As I write this I want to make one point very clear: the training for this event is hard. There is no way around it. You must put in the hard work to enable yourself to complete the distance and enjoy the race on the day. Obviously, you can’t just turn up on the day and run a marathon but I hear plenty of stories of would be marathon runners short cutting the training or trying to condense the plan e.g. shorter duration, higher miles. I don’t believe any of these “hacks” will yield the same kind of results as when you build your fitness slowly, have patience with the plan and stick to your goals, even when you really really don’t want to. Hasten slowly is the best advice I have ever gotten when it comes to marathon training.
I want to make one point very clear: the training for this event is hard. There is no shortcut, quick hack or way around it. You must put in the hard work…
For example, as part of my plan, I run to work a few mornings a week.
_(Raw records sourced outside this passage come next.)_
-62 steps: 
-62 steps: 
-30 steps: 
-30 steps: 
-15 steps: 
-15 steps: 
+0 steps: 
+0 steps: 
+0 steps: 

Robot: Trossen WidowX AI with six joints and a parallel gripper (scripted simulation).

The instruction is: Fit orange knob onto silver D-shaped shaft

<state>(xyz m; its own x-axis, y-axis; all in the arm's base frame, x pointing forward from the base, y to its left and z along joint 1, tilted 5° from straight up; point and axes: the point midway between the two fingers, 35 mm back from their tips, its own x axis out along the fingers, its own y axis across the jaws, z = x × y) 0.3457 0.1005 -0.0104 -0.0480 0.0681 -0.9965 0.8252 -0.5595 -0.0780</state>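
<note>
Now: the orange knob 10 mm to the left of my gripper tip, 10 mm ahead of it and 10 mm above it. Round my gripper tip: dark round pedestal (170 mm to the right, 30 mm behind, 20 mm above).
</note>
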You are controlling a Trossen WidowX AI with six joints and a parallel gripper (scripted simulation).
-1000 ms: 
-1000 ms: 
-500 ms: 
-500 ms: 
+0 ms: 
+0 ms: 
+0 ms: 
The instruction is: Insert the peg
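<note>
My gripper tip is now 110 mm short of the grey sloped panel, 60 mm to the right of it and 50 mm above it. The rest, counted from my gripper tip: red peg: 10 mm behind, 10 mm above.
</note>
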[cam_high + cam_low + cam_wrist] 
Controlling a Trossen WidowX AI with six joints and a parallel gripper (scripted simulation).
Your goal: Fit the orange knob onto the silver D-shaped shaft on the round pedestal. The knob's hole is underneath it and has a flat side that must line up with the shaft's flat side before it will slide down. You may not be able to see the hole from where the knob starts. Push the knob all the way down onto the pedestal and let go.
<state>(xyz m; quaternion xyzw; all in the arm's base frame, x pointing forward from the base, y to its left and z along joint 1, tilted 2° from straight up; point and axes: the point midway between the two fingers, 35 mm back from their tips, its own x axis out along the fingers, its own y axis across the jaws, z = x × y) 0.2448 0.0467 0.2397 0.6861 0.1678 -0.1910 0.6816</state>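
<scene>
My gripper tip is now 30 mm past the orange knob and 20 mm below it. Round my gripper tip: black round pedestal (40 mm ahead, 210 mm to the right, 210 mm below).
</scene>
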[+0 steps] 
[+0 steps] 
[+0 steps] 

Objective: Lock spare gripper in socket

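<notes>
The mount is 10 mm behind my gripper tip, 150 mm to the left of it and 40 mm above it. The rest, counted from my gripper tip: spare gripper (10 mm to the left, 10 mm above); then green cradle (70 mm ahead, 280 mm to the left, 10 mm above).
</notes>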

This is about a 6.5 mile run down the N11 dual carriageway into the city centre. It involves running on lots of grass verges, dodging cyclists, navigating traffic and pedestrians. It takes me about an hour to run it and I have a shower in work when I’m done. I run past hundreds of cars stuck in traffic. I don’t have any food beforehand, I just get up, get dressed into my running gear, kiss my kids and wife goodbye and off I set. Anyone I tell this routine to thinks I am crazy. I can’t think of anything worse, one person said to me. For me, it works as I can build the running into my day (tip number 1 for success) and I can come home from work in the evening and spend fun time with my kids before bedtime (tip 2 for life enjoyment). But some mornings, like this morning, I woke up tired and lying in bed I came up with lots of really good reasons not to pull on the runners and open the door. In hindsight, this was just procrastination and once you become aware of it, you can cut through it. I cut through it this morning by just pulling on the runners. That was enough to get me moving in the right direction.
I have chosen (and it is your choice too) to embrace the long road of marathon running, to hasten slowly and steadily and to enjoy the changes it is bringing into my life (body, fitness, mood, enjoyment). The hacks might work for a little while but for sustainable and real change, the long road is the only road.